■ TASK PROMPT
Without any images, write the data out exactly as it appears.

■ DATA SHOWN
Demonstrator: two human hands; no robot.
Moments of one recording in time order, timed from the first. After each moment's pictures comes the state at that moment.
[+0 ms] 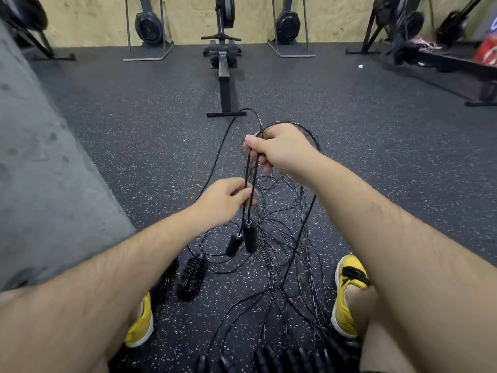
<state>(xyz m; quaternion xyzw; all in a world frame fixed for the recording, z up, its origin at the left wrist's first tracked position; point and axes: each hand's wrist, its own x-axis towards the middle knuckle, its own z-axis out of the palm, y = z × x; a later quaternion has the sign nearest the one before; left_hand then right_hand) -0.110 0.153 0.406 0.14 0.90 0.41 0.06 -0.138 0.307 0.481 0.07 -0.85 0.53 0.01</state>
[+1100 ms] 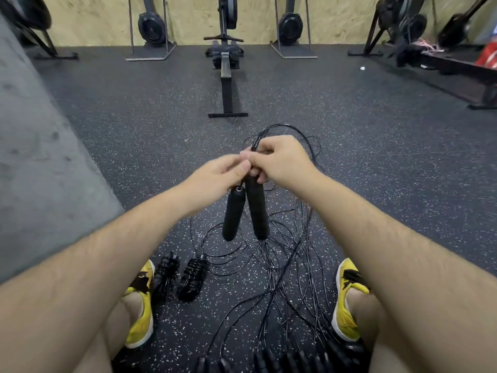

■ OUTPUT OF THE EXERCISE
Demonstrator: two human hands; no robot.
Moments of one recording in time order, timed from the first. After each moment's pictures comes the state at that moment.
[+0 ms] 
<state>(xyz m; quaternion xyzw; all in a world frame fixed for the recording, z up, its origin at the left wrist's first tracked position; point and axes: each hand's wrist, its own x-axis towards the middle knuckle, its own z-axis out of the palm, y = z × x; a later quaternion has the sign nearest the one before; left_hand then right_hand) -0.110 0.153 0.406 0.14 0.90 0.41 0.06 -0.138 0.307 0.481 0.07 -0.85 0.53 0.01</state>
[+1100 ms] 

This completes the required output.